MatterGen— how fast is it on a GPU?
It depends on the card. The quickest we calculate is B200, at about 72,398 tokens per second; the slowest that still runs it manages considerably less. Reading speed is around ten tokens per second, and the number of cards clearing that: 818.
MatterGen— how much VRAM does it need?
It needs about 0.7 GB at a compression of Q8_0, which is what the smallest card that runs it uses. Less compression needs more: the figures in the memory column above are recalculated for each card, because each one holds the least-compressed version it can.
MatterGen— can I run it on a GPU holding 8 GB?
Yes. The card CMP 170HX 8 GB, holding 8 GB, runs it at a compression of Q8_0, using about 0.7 GB and generating roughly 13,484 tokens per second. The fit is comfortable.
MatterGen— can I run it on a GPU holding 12 GB?
Yes. The card GeForce RTX 3080 Ti, holding 12 GB, runs it at a compression of Q8_0, using about 0.7 GB and generating roughly 8,257 tokens per second. The fit is comfortable.
MatterGen— can I run it on a GPU holding 16 GB?

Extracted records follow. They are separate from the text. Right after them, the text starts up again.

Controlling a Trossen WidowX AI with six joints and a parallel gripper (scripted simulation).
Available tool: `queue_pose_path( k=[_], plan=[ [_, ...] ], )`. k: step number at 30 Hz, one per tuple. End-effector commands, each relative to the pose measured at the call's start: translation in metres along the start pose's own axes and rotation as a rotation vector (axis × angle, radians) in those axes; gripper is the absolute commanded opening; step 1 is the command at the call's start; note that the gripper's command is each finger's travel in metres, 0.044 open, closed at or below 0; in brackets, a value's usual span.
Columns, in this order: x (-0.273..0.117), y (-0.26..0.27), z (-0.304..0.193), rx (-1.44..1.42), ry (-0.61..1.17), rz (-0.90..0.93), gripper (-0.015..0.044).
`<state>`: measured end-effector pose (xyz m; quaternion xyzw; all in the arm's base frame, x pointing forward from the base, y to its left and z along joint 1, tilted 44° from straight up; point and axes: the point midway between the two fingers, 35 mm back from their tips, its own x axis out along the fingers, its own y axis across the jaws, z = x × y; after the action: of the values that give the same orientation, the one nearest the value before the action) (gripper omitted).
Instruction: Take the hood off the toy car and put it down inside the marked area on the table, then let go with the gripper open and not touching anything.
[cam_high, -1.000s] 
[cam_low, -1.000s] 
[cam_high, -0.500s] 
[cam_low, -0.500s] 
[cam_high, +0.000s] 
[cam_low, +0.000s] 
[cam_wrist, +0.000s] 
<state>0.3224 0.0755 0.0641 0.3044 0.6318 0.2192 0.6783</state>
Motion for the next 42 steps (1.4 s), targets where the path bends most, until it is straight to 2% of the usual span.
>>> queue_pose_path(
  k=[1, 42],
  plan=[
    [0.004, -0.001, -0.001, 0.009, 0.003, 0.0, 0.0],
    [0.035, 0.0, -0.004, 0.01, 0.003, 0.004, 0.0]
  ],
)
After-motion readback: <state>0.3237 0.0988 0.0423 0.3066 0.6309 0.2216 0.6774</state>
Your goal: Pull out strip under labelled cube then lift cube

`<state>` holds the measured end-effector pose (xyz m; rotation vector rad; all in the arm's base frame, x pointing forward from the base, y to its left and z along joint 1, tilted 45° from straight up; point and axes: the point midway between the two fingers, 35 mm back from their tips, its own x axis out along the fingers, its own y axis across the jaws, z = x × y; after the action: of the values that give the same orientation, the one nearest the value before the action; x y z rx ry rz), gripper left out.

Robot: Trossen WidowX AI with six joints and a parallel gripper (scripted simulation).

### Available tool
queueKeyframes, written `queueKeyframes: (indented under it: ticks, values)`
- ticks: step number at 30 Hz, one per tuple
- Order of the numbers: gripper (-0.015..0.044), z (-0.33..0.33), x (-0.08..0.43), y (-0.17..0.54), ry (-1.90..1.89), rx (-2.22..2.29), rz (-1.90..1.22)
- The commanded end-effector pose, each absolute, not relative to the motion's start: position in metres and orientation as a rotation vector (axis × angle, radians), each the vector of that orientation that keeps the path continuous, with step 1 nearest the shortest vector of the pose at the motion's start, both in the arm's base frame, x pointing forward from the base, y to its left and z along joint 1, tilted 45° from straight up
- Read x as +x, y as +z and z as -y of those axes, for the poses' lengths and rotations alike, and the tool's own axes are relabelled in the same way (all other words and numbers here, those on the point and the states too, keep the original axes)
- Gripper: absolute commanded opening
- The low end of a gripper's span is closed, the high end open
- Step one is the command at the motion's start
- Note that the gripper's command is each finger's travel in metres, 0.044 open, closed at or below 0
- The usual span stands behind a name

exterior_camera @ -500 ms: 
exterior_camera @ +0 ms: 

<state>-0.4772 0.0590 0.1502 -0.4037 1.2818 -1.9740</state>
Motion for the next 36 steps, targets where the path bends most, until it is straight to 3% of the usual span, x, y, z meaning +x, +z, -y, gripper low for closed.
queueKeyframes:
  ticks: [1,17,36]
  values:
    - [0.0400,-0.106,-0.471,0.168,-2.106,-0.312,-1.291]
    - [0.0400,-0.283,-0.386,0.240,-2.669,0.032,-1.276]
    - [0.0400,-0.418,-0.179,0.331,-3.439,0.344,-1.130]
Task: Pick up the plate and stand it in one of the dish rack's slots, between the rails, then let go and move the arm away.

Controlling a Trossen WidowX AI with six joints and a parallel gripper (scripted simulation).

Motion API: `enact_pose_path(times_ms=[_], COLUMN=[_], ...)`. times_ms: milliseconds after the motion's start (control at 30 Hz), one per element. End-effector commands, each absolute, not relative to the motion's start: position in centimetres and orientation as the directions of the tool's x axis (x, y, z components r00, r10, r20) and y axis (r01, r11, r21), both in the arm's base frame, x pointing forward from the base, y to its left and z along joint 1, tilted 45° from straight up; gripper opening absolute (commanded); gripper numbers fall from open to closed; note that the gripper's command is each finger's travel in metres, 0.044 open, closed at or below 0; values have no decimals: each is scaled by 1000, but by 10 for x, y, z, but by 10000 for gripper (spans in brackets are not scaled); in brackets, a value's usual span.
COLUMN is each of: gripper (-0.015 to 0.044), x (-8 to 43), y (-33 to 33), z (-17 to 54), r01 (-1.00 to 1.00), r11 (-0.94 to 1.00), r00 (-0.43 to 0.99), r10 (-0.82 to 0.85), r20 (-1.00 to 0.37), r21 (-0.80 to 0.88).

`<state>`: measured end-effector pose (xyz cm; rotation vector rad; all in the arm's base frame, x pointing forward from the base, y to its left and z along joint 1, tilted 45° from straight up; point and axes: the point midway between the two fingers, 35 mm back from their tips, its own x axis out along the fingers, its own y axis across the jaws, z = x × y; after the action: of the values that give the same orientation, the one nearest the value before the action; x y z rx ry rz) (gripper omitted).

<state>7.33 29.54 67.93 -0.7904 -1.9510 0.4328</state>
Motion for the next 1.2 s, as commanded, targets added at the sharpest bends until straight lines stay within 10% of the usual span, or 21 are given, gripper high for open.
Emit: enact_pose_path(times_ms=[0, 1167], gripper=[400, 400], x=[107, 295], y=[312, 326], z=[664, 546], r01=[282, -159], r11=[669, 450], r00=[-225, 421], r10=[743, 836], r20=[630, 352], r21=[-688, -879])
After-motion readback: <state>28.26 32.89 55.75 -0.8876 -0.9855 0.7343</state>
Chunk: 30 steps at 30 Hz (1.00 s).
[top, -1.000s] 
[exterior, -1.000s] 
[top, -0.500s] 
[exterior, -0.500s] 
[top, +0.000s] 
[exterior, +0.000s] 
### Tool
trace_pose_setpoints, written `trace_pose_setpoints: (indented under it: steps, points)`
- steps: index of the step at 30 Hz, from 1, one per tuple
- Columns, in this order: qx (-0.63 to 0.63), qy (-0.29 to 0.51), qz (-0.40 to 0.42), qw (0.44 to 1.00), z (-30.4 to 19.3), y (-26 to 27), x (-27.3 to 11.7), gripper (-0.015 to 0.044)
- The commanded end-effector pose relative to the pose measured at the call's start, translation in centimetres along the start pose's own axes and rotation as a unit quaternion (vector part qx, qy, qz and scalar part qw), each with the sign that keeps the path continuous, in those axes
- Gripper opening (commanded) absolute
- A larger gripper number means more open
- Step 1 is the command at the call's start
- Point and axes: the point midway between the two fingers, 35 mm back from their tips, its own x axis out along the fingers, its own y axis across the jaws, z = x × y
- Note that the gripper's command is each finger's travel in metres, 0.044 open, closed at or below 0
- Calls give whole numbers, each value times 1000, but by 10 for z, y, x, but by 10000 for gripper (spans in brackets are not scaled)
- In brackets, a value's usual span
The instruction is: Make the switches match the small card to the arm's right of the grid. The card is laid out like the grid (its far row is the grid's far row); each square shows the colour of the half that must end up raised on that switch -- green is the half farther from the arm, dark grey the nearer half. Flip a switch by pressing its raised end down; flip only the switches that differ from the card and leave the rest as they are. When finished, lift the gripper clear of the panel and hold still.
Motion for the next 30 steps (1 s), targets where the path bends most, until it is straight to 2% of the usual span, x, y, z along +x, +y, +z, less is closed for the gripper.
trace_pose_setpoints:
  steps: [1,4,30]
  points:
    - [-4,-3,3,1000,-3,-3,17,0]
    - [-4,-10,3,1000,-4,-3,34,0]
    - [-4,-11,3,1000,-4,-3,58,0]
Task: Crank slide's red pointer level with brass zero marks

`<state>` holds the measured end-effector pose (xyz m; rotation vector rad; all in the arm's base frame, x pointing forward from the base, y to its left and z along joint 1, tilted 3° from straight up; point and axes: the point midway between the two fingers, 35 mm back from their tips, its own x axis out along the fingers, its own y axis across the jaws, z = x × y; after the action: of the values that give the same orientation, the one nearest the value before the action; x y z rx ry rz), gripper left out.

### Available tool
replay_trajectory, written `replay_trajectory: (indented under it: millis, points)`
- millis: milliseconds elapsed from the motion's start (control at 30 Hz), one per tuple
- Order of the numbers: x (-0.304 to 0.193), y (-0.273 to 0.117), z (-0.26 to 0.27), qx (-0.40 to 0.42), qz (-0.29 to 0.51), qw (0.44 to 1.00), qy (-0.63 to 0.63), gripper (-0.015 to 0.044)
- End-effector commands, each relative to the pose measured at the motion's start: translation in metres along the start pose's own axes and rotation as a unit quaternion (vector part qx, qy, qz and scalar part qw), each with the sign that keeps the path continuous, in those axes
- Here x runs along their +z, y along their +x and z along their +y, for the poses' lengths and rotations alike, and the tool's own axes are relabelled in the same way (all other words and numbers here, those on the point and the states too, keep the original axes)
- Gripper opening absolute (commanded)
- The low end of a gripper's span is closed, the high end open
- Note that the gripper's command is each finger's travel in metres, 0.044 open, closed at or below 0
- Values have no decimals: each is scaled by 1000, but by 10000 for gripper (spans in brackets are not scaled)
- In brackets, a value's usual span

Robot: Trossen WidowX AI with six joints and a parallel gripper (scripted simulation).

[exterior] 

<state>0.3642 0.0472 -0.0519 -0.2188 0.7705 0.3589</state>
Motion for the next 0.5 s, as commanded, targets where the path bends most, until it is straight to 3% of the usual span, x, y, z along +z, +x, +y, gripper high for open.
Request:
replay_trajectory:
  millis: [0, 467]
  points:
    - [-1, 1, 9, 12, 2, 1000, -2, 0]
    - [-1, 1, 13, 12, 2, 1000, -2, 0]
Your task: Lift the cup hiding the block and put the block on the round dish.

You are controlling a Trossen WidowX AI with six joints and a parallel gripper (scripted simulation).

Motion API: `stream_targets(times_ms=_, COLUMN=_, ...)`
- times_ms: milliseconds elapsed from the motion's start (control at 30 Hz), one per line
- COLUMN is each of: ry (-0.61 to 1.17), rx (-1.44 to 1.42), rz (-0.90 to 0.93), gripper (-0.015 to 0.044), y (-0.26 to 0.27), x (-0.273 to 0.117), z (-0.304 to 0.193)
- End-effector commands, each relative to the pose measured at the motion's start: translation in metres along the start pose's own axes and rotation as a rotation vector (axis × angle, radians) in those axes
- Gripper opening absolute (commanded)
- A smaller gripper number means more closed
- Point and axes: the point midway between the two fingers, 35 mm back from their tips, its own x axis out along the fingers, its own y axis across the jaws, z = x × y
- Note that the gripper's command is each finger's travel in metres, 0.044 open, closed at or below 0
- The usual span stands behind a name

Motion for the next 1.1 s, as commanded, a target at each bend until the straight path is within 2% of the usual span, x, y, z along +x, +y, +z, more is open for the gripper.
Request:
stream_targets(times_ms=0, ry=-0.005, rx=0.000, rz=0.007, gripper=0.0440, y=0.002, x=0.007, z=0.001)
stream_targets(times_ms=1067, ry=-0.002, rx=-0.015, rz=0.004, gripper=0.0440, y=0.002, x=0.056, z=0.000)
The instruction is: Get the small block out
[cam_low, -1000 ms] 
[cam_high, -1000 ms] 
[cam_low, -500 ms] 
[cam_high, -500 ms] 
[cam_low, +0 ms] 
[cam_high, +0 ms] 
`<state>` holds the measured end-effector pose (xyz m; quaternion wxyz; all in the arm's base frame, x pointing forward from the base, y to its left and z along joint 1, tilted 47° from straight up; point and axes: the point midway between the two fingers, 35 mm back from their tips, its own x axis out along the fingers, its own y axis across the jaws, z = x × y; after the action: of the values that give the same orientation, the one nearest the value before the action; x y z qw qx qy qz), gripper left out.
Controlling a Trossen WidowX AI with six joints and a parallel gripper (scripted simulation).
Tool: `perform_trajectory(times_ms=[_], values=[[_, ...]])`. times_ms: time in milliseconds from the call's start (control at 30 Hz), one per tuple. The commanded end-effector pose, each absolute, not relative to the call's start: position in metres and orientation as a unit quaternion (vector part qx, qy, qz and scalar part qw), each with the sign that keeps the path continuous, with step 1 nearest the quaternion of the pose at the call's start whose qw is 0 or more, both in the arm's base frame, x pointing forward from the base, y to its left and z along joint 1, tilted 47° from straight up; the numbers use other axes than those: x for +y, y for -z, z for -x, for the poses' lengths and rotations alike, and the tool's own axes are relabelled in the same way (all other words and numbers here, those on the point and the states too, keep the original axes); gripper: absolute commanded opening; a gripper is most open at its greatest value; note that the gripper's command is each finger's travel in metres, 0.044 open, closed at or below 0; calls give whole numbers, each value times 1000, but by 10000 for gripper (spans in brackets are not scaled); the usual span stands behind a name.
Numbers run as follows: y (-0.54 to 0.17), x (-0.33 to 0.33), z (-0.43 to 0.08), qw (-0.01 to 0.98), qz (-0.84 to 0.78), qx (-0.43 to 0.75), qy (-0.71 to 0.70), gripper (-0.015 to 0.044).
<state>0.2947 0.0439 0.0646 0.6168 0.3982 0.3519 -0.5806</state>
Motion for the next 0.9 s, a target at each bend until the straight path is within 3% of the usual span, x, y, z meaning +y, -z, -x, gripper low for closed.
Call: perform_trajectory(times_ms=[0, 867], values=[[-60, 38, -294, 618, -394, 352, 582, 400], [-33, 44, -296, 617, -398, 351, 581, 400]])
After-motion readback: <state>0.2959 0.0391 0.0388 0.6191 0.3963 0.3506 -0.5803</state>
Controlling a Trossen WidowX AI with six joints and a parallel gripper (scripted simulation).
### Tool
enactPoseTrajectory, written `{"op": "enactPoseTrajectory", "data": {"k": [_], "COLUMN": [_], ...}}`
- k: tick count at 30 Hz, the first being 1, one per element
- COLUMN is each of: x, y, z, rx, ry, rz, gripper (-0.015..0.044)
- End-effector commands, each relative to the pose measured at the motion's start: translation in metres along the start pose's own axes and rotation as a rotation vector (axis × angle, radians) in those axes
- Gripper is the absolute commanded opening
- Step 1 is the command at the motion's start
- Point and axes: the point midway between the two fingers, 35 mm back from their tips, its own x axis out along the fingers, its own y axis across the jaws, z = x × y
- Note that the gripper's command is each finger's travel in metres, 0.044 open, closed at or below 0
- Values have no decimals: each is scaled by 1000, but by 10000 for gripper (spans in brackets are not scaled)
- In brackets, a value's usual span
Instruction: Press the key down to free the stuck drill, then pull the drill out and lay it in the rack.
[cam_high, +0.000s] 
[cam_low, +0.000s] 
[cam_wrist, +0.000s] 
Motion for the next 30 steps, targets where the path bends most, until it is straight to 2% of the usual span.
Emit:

Yes. The card Tesla V100 SXM2 16 GB, holding 16 GB, runs it at a compression of Q8_0, using about 0.7 GB and generating roughly 10,226 tokens per second. The fit is comfortable.
MatterGen— can I run it on a GPU holding 24 GB?
Yes. The card GeForce RTX 5090 D V2, holding 24 GB, runs it at a compression of Q8_0, using about 0.7 GB and generating roughly 12,127 tokens per second. The fit is comfortable.
The other direction
Looking at it from the other side?
This page starts from the model. If you already own a card and want to know everything it will run, start from the hardware instead.